The
The company, partly owned by some of the world's biggest financial services companies, identified a "technical issue" on Jan. 22 that caused portions of its systems to go offline, a spokesperson for New York-based EquiLend said in an emailed statement Wednesday. The incident involved "unauthorized access to our systems," the spokesperson said.
LockBit was responsible for the attack, a spokesperson for the group said in an interview, adding that it will next try to negotiate with the company for a payment in exchange for unlocking the affected systems. LockBit is one of the world's most prolific ransomware groups. Since 2020, the gang has carried out more than 1,700 hacks and extorted $91 million from its victims, according to the U.S. Cybersecurity and Infrastructure Security Agency.
EquiLend's NGT platform is at the heart of one of the finance industry's biggest businesses, processing more than $2.4 trillion of transactions each month. Securities lending is a significant business for Wall Street banks' trading units, as hedge funds often borrow shares in short sales in order to bet they will fall in value. Goldman Sachs Group, for example, had loaned about $55 billion of securities at the end of September.
Owned by financial firms including Goldman Sachs and JPMorgan Chase, EquiLend announced plans to sell a majority stake to Welsh, Carson, Anderson & Stowe last week. The New York-based private equity firm, which has raised $31 billion since its founding in 1979, didn't immediately respond to requests for comment. Its purchase of EquiLend hasn't yet been completed.
"We took immediate steps to secure our systems and are working methodically to restore the involved services as quickly as possible," the EquiLend spokesperson said. "We are working with external cybersecurity firms and other professional advisers to assist with our investigation and restoration of service. Clients have been advised that this may take several days."
Cyberattacks have repeatedly disrupted financial markets over the past year. In January 2023, LockBit targeted software firm ION Trading UK in a breach that disrupted trading globally. ION later paid an unspecified ransom amount to the gang, according to a spokesperson for the hackers. ION was able to restore its systems about a week after the attack.
In November, LockBit attacked the U.S. unit of Industrial & Commercial Bank of China Ltd., the world's largest lender by assets, rendering it unable to clear trades in U.S. Treasuries. LockBit later said that the bank paid a ransom. The same month, LockBit also targeted U.S. financial firms the Chicago Trading Company and Alphadyne Asset Management.

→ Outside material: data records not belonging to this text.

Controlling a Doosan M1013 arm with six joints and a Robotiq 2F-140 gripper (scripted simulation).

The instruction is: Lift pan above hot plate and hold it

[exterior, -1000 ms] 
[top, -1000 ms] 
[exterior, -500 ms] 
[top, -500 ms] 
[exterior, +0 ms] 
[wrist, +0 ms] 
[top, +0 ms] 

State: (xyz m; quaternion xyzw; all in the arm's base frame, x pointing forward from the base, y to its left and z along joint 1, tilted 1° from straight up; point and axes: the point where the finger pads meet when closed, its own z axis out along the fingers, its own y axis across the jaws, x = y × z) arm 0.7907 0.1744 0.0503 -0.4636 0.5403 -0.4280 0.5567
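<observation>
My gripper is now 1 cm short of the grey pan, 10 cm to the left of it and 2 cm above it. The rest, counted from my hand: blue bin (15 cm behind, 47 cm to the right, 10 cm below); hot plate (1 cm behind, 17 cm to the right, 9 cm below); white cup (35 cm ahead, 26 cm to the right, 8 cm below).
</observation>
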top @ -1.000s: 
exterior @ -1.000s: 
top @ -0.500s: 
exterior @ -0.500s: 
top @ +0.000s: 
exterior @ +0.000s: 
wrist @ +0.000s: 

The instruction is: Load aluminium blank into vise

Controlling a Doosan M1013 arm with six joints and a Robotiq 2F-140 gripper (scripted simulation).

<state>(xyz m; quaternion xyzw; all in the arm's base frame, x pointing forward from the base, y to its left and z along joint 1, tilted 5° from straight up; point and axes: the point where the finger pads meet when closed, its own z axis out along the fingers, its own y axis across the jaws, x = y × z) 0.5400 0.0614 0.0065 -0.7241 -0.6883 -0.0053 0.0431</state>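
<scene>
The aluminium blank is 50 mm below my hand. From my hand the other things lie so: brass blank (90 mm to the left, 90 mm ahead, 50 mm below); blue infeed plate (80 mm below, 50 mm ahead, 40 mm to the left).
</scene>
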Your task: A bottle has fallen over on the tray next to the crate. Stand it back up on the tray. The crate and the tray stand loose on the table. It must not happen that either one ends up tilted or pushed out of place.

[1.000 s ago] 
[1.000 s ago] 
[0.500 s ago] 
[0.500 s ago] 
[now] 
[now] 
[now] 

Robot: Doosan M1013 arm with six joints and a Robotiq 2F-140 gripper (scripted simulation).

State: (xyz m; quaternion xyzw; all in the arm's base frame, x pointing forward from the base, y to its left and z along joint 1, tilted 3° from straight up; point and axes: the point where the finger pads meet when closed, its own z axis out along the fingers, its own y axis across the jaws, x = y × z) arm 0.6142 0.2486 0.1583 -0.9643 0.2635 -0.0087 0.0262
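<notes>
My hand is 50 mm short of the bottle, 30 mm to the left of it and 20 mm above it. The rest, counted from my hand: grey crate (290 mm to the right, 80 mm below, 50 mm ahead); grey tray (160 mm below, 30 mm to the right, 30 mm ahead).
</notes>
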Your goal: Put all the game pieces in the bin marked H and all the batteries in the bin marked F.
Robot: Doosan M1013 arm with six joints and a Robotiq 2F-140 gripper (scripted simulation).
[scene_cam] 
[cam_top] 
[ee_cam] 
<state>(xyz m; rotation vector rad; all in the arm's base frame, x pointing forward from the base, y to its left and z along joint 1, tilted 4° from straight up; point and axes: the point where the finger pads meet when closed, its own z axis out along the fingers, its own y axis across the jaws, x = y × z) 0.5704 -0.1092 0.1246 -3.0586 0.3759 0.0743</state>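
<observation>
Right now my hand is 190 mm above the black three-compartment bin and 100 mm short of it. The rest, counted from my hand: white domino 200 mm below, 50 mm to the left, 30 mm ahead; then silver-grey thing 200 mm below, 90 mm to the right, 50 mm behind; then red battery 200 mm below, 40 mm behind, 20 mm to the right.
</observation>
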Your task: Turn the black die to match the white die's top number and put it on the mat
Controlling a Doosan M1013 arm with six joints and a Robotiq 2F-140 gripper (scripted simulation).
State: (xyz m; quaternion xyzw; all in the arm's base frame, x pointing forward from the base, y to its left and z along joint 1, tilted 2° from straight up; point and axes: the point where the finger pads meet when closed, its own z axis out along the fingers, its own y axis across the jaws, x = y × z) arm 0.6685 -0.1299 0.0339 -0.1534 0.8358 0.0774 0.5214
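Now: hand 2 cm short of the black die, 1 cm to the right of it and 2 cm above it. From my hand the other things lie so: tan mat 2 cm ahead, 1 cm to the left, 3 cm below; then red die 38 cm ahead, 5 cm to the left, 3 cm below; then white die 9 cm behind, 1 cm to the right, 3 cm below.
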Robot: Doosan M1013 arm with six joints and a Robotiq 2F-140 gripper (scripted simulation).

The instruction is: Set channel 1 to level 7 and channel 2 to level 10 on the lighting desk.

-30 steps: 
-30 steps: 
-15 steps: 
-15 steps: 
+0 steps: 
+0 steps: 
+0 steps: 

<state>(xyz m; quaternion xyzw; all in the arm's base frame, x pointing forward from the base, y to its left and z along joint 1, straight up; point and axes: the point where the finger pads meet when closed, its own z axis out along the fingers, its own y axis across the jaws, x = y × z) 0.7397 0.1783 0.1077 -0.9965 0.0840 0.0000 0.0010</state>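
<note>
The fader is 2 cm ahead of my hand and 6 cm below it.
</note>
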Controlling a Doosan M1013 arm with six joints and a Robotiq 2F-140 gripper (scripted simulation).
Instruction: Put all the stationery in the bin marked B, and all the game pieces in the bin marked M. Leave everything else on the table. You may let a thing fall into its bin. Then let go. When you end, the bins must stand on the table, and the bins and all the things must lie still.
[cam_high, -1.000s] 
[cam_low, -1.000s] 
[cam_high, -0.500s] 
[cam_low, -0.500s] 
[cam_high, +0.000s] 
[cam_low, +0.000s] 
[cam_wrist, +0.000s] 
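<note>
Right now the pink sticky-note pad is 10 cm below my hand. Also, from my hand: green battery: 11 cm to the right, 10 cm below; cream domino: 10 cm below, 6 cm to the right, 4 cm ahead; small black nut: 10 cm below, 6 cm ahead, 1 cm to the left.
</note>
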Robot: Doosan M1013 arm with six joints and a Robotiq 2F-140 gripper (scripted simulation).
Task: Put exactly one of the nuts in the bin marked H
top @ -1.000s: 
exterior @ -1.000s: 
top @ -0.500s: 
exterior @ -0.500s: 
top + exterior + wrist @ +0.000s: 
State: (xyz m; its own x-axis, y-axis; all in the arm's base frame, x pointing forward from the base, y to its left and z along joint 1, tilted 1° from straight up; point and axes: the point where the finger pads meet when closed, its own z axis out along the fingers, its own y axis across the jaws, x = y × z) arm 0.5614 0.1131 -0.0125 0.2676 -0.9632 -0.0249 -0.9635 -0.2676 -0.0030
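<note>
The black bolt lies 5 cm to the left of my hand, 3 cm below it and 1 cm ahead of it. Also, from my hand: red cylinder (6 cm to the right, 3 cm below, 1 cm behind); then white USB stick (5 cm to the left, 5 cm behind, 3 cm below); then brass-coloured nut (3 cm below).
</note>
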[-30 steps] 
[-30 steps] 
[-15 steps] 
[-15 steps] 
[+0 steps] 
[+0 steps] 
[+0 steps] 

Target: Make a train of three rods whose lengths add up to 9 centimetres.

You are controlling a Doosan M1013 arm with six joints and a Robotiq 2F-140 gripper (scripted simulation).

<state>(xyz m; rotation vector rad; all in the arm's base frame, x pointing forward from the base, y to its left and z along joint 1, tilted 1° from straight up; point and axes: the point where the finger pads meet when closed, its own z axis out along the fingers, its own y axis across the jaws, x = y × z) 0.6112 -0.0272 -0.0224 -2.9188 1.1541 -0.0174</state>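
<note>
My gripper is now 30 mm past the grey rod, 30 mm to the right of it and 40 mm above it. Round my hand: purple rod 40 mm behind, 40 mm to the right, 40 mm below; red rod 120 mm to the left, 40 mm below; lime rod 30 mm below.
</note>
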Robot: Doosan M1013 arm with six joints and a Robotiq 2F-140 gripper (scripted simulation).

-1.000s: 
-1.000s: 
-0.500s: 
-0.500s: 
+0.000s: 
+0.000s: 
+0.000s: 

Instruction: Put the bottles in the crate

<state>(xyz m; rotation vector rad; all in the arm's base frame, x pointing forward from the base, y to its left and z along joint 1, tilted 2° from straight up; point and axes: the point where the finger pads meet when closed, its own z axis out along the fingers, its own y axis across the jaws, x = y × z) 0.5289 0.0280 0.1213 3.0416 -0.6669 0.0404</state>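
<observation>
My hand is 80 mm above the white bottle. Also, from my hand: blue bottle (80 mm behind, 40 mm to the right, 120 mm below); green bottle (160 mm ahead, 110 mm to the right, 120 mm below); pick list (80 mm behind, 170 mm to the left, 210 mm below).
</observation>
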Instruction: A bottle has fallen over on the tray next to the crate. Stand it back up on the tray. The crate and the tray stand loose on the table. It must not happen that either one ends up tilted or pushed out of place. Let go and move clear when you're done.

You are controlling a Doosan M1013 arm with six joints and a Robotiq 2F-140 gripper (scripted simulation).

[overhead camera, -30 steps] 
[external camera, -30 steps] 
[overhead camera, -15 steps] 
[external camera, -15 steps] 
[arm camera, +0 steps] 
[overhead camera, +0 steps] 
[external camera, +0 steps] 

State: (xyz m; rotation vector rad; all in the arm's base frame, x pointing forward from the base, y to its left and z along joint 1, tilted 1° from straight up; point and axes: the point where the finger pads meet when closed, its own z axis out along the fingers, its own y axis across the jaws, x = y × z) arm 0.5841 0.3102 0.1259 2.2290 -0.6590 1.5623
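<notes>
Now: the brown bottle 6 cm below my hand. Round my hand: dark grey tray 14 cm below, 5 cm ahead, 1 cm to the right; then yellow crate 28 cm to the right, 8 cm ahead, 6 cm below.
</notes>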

LockBit's attacks can be highly disruptive because the group breaks into computers and encrypts data held on them, rendering them inoperable. The gang then demands payment in exchange for a "key" that can be used to unlock the infected machines. Leaders of the group are Russian-speaking and work with a network of hackers, or "affiliates," who carry out attacks with the group's malicious software and then split any money generated through extortion, according to cybersecurity experts.
The EquiLend spokesperson didn't immediately respond to requests for specifics on how the hack occurred.
Led by Chief Executive Officer Brian Lamb, EquiLend was established in 2001 when a group of the world's biggest banks came together to provide a standardized and central global platform for trading and post-trade services, according to the company's website. Its technology platform went live the following year.
A 2017 lawsuit accused major banks of using EquiLend as a forum for collusion to hinder the development of all-electronic trading systems that match lenders and borrowers of stock. In August, Goldman Sachs, Morgan Stanley, JPMorgan and UBS Group AG agreed to pay nearly $500 million to settle the antitrust class action brought by U.S. pension funds.